Can you return the records below exactly as they stand, but only from the first line through the one with "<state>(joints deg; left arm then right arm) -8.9"?

GIVEN DATA =

= = = = = = =

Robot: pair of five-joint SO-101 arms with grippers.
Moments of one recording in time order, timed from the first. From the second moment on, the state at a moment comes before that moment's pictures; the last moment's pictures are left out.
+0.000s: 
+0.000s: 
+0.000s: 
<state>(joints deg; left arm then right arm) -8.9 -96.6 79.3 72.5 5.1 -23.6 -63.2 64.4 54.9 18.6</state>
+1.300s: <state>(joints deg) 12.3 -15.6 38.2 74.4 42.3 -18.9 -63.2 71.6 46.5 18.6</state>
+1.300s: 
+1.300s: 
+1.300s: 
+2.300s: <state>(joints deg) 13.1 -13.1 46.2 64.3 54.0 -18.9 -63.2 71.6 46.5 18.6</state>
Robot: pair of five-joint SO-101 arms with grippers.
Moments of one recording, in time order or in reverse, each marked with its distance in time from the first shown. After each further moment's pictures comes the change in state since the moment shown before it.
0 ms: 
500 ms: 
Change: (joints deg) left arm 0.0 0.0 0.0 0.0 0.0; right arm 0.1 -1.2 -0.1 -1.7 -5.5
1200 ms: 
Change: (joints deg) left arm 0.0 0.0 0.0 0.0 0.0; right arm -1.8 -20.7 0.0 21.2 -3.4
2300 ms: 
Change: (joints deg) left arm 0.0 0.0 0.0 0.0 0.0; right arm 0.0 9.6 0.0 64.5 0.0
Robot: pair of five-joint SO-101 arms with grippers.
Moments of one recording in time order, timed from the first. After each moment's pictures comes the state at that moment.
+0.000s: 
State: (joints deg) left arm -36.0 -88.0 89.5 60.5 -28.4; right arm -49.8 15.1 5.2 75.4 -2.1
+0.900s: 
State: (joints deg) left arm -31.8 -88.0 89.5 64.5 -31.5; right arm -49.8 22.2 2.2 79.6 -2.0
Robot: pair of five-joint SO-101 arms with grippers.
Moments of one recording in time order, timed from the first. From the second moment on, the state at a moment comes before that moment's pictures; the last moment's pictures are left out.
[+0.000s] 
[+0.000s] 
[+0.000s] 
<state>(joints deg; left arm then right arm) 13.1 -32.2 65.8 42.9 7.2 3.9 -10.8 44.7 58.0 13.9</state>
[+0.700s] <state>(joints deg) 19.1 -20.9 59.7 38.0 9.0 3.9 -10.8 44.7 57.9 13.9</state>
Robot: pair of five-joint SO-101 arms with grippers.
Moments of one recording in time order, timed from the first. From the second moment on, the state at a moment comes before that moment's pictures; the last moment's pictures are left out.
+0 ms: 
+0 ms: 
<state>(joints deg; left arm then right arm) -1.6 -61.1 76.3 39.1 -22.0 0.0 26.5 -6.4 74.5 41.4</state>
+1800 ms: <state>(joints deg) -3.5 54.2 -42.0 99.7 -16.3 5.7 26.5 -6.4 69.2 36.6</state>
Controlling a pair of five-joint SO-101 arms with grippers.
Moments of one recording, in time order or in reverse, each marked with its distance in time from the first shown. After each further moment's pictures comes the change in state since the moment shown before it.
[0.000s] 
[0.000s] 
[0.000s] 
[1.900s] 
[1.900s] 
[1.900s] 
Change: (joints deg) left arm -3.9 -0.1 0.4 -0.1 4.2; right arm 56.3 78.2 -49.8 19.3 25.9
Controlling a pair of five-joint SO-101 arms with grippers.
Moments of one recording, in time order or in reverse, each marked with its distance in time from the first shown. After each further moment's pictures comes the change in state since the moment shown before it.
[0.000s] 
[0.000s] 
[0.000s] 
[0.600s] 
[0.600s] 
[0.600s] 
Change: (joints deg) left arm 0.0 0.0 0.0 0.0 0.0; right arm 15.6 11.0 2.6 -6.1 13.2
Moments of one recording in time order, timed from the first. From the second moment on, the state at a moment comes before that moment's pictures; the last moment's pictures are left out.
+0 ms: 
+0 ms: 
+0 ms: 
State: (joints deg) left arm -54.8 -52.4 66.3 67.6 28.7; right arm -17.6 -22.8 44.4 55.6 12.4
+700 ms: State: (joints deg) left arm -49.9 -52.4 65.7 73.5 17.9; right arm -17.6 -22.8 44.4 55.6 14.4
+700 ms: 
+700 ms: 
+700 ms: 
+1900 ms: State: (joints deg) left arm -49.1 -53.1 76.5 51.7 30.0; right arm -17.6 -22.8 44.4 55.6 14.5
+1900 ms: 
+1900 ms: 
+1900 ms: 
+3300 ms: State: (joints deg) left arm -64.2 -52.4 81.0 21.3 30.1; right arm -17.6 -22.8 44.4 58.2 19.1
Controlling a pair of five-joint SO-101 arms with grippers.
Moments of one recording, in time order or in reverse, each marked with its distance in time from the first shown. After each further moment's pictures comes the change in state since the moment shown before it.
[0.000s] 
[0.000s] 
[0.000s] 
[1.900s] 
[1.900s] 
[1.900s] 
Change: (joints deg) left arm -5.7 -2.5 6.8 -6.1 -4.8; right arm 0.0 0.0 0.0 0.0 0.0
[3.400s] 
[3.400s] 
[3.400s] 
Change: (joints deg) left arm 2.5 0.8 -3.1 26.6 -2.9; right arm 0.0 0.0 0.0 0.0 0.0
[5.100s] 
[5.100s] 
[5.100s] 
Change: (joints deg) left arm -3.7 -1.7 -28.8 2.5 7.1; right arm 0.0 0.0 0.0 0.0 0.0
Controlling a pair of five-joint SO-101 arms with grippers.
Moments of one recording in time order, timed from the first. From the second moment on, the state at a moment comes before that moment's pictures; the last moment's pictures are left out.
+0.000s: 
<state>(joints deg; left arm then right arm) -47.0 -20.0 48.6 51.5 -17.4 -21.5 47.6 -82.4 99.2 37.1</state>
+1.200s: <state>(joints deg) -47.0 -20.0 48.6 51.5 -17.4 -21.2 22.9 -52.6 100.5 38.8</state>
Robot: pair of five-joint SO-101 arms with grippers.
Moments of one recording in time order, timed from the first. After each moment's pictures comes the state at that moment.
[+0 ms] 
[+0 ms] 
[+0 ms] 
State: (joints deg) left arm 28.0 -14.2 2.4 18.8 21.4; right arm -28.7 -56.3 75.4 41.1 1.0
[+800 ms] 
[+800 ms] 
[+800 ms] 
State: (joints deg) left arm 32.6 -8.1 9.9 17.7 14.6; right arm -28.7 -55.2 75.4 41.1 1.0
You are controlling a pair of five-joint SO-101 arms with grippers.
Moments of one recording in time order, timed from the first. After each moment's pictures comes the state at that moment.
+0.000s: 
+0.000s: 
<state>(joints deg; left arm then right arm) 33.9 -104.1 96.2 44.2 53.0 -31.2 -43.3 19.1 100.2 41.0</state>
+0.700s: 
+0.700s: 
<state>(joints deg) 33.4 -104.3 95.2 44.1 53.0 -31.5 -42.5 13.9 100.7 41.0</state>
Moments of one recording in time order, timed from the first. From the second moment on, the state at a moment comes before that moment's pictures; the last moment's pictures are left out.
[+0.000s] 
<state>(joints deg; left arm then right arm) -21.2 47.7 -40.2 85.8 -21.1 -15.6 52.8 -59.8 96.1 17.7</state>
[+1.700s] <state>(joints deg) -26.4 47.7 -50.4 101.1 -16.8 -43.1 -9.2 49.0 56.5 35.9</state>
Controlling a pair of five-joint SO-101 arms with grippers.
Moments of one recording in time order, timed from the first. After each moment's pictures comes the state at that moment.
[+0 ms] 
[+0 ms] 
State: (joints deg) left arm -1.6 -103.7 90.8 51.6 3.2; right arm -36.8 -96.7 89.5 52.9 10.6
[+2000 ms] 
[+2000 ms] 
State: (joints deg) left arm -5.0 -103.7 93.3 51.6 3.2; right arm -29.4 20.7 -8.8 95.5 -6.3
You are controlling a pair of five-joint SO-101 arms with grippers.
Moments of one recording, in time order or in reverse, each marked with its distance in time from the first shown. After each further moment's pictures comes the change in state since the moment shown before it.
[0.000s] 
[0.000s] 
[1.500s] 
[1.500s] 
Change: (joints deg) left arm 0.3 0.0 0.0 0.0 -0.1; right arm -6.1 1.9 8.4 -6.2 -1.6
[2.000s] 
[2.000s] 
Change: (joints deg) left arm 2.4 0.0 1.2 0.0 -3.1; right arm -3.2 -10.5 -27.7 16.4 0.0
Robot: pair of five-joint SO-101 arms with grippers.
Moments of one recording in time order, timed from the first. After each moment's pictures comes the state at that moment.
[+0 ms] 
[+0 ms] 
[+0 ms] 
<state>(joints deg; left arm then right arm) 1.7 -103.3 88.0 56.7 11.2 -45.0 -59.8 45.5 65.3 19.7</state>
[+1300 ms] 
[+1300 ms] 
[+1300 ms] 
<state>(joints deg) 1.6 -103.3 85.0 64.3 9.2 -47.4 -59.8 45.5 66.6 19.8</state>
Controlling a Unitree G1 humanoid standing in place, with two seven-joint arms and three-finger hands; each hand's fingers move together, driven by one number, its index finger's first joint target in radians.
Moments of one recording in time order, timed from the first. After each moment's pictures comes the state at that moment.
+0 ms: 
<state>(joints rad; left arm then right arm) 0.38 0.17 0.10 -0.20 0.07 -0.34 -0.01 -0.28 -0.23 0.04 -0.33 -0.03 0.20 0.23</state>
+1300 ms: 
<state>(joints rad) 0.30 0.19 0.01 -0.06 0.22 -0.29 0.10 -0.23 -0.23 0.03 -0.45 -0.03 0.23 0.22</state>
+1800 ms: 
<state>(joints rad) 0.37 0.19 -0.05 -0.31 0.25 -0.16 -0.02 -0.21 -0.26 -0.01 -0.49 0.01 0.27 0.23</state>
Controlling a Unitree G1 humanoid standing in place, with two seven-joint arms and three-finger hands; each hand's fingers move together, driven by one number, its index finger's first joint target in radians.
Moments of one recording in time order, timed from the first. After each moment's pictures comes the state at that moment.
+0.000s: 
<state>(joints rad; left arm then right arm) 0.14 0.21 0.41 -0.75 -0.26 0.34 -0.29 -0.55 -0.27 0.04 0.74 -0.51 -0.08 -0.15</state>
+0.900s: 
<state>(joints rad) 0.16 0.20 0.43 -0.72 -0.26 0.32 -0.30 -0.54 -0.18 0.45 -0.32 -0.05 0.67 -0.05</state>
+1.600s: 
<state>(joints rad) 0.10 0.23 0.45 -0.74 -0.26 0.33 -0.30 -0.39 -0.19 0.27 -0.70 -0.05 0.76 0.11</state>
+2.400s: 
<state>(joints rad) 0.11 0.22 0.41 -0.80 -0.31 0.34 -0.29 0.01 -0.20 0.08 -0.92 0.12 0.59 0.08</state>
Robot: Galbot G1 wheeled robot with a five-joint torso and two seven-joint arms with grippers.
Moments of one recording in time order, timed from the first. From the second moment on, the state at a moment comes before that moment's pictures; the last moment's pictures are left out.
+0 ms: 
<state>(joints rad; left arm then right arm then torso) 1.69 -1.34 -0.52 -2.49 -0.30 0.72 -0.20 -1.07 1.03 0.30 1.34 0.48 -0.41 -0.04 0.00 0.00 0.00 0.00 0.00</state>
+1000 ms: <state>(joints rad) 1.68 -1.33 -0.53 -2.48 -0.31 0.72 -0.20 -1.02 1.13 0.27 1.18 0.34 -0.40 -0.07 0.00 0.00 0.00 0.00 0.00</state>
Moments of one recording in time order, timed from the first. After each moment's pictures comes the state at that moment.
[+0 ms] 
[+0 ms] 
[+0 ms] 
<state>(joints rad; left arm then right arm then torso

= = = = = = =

WRITTEN REPLY =
Robot: pair of five-joint SO-101 arms with grippers.
Moments of one recording in time order, timed from the first. From the second moment on, the state at a moment comes before that moment's pictures; the last moment's pictures are left out.
+0.000s: 
+0.000s: 
+0.000s: 
<state>(joints deg; left arm then right arm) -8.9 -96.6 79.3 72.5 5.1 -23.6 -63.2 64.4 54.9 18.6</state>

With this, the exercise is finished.